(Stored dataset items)
######

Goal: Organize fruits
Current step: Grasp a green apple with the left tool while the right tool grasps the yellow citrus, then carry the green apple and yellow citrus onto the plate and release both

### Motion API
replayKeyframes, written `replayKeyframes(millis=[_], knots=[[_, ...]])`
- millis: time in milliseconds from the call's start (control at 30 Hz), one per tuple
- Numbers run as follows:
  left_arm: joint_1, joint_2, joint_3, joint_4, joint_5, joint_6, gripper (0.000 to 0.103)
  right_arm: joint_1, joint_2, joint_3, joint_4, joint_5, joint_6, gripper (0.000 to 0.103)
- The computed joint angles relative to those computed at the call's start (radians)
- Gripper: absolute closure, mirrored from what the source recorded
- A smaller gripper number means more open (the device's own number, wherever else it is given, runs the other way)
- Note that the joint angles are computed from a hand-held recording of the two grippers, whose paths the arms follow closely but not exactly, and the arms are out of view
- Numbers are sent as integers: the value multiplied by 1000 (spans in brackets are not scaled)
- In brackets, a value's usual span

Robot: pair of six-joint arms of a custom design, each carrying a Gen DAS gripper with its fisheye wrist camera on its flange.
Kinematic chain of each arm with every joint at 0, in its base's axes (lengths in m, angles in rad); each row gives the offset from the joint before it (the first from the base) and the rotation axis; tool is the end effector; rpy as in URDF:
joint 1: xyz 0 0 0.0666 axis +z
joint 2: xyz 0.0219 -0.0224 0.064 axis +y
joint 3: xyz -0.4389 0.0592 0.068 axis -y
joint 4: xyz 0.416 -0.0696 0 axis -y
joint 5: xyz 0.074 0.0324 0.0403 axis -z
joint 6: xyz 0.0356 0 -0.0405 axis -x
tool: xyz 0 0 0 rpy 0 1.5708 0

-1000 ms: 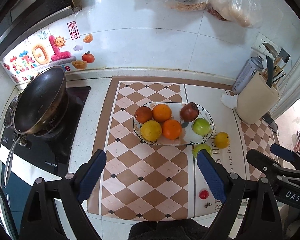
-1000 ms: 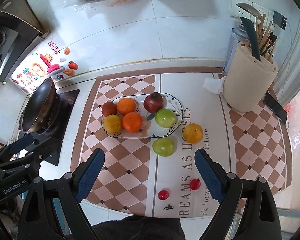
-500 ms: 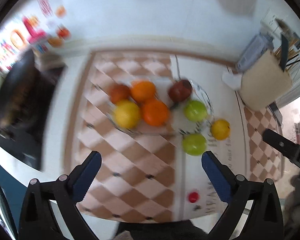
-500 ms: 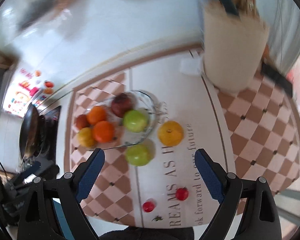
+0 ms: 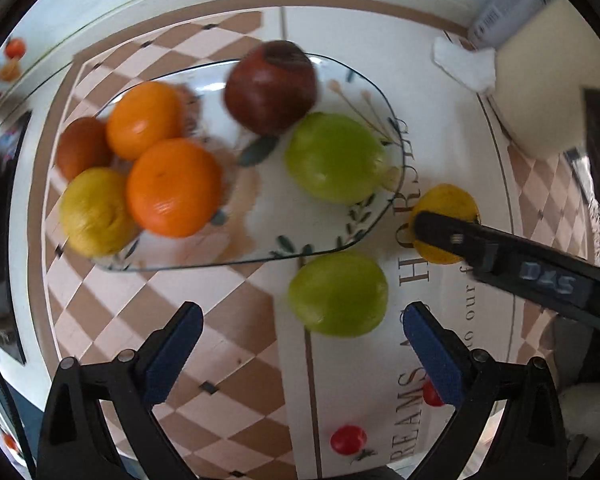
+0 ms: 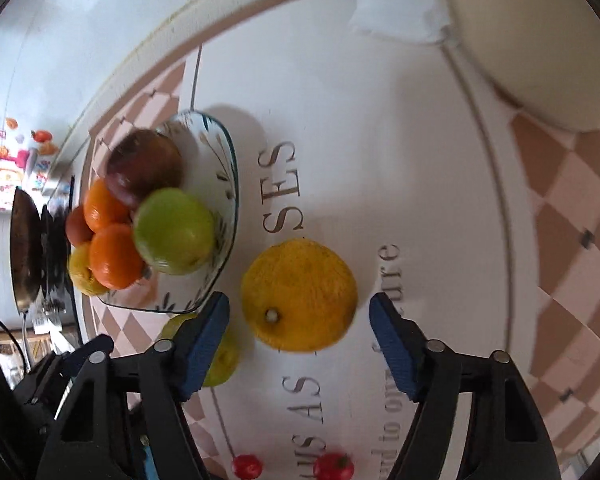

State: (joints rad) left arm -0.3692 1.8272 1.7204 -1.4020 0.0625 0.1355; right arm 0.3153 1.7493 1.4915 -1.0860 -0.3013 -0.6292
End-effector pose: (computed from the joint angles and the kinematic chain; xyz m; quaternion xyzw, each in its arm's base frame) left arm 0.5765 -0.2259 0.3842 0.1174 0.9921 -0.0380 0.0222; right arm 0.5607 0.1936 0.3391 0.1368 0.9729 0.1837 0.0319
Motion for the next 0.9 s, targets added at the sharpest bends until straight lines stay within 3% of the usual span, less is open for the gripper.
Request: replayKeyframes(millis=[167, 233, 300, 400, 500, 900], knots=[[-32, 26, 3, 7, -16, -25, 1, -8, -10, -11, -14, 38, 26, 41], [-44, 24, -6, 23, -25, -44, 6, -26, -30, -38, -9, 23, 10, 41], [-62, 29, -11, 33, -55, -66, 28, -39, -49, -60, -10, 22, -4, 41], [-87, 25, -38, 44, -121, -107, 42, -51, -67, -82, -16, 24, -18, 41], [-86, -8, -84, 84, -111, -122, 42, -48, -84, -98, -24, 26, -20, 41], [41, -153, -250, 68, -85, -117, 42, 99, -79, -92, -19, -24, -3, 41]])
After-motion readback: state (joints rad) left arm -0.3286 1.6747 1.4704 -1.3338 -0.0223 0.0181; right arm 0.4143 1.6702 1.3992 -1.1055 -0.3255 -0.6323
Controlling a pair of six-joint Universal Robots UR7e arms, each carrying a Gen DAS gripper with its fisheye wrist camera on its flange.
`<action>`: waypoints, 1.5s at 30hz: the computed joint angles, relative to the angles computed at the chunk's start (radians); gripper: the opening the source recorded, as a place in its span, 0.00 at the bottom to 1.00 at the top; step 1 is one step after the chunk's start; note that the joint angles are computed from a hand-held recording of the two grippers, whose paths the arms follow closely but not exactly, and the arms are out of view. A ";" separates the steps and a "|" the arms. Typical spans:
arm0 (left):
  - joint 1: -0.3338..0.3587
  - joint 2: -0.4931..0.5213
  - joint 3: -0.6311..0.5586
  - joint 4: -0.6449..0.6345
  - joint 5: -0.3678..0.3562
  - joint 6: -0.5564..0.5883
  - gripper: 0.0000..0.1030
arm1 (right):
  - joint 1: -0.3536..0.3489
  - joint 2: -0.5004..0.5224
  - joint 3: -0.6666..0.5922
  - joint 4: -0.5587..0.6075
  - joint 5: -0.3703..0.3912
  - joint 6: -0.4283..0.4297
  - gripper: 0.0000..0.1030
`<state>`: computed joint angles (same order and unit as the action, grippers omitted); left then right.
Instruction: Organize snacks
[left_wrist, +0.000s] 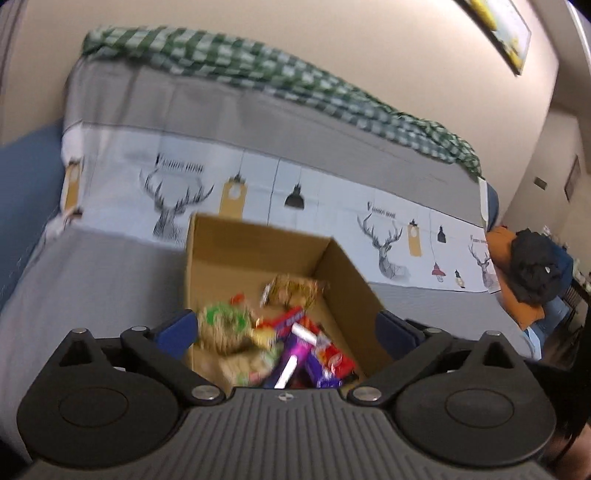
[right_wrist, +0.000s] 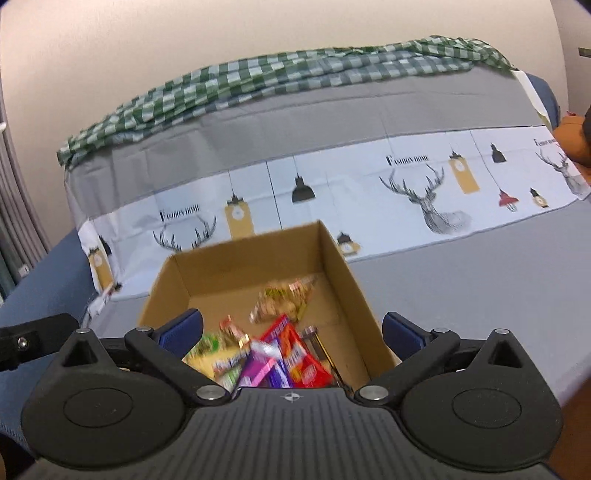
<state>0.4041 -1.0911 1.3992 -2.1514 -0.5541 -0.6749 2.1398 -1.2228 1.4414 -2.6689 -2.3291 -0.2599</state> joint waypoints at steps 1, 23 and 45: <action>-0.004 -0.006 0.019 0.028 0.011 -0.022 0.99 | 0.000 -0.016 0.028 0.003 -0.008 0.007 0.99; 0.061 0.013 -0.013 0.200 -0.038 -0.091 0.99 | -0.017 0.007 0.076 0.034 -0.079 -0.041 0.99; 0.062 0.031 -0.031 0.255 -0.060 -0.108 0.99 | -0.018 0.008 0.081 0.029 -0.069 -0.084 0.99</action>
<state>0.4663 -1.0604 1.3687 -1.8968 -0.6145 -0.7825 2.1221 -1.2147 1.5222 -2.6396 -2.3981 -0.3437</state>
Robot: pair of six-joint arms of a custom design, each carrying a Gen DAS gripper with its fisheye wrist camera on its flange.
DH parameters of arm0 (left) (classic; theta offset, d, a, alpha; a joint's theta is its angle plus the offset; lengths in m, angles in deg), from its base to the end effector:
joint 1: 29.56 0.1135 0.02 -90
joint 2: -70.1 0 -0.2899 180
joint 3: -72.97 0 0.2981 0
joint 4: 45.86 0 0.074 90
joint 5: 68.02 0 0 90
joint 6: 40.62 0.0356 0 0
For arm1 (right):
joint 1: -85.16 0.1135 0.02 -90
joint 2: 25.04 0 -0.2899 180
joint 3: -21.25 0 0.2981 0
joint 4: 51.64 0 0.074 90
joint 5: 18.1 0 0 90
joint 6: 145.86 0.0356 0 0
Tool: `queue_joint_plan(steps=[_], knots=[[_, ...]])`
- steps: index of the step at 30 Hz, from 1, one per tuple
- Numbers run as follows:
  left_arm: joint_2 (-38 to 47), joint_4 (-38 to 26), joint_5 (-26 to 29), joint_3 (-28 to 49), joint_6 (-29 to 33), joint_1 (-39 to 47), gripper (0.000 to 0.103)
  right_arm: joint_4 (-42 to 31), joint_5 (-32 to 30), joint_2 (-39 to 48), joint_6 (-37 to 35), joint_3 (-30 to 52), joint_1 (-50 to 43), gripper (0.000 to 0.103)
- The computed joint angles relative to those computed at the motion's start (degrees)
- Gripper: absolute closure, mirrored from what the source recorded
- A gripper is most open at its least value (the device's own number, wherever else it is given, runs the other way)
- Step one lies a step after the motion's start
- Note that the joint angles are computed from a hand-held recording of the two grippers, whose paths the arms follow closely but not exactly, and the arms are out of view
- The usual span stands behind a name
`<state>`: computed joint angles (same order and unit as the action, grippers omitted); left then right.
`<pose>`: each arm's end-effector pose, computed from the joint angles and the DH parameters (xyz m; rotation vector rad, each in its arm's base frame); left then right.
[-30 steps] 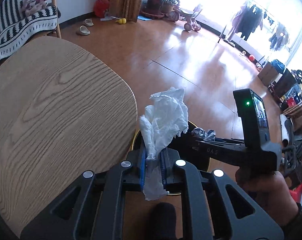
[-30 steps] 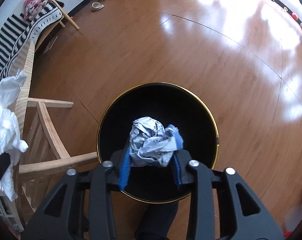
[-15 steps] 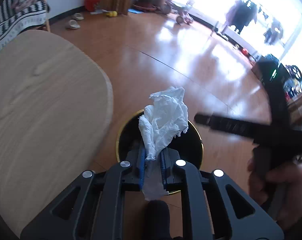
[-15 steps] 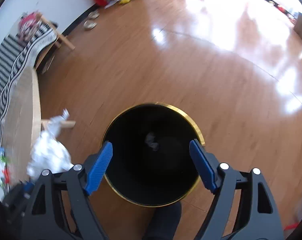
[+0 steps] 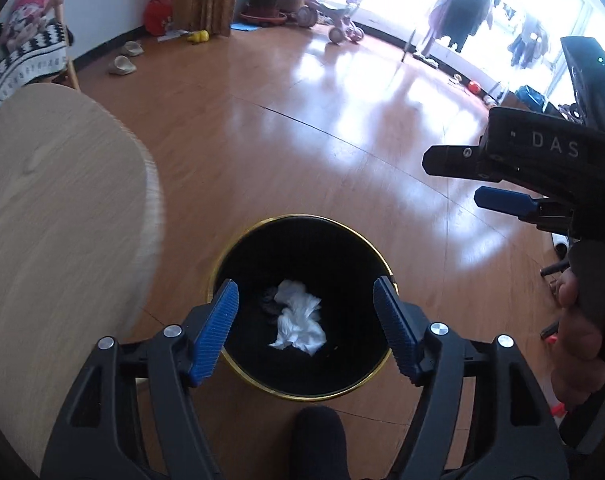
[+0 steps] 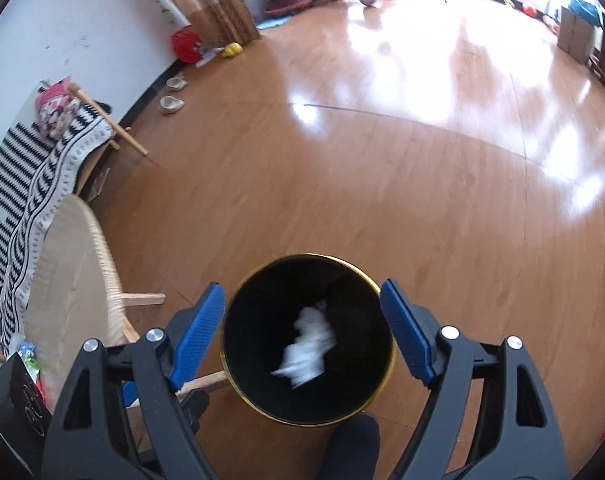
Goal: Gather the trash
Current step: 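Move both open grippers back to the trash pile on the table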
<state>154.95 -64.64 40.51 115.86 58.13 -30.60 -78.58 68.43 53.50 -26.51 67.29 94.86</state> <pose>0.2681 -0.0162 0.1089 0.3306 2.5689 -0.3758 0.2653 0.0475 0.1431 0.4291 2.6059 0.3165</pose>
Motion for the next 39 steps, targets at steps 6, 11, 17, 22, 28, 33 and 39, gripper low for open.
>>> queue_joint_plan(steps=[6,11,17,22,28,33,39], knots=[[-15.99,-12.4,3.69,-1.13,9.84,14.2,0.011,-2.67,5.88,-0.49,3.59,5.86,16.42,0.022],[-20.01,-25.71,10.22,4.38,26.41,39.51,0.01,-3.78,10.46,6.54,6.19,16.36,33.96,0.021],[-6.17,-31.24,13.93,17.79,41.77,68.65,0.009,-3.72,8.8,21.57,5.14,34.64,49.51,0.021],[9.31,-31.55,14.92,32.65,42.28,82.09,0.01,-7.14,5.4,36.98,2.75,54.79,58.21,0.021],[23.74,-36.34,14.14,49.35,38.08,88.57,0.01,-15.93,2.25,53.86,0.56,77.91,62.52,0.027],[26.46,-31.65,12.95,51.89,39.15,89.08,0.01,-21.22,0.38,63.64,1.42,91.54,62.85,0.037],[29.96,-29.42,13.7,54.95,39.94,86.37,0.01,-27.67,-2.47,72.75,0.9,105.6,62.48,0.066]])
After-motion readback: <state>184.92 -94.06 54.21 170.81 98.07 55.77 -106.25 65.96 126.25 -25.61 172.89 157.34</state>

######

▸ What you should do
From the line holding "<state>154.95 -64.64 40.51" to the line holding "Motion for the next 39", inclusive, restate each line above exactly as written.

▸ Solution
<state>154.95 -64.64 40.51 115.86 58.13 -30.60 -78.58 68.43 53.50 -26.51 67.29 94.86</state> <pose>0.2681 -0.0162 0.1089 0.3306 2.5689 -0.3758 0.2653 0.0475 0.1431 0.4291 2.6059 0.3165</pose>
Motion for the next 39 steps, targets at steps 6, 11, 17, 22, 28, 33 and 39, gripper low for open.

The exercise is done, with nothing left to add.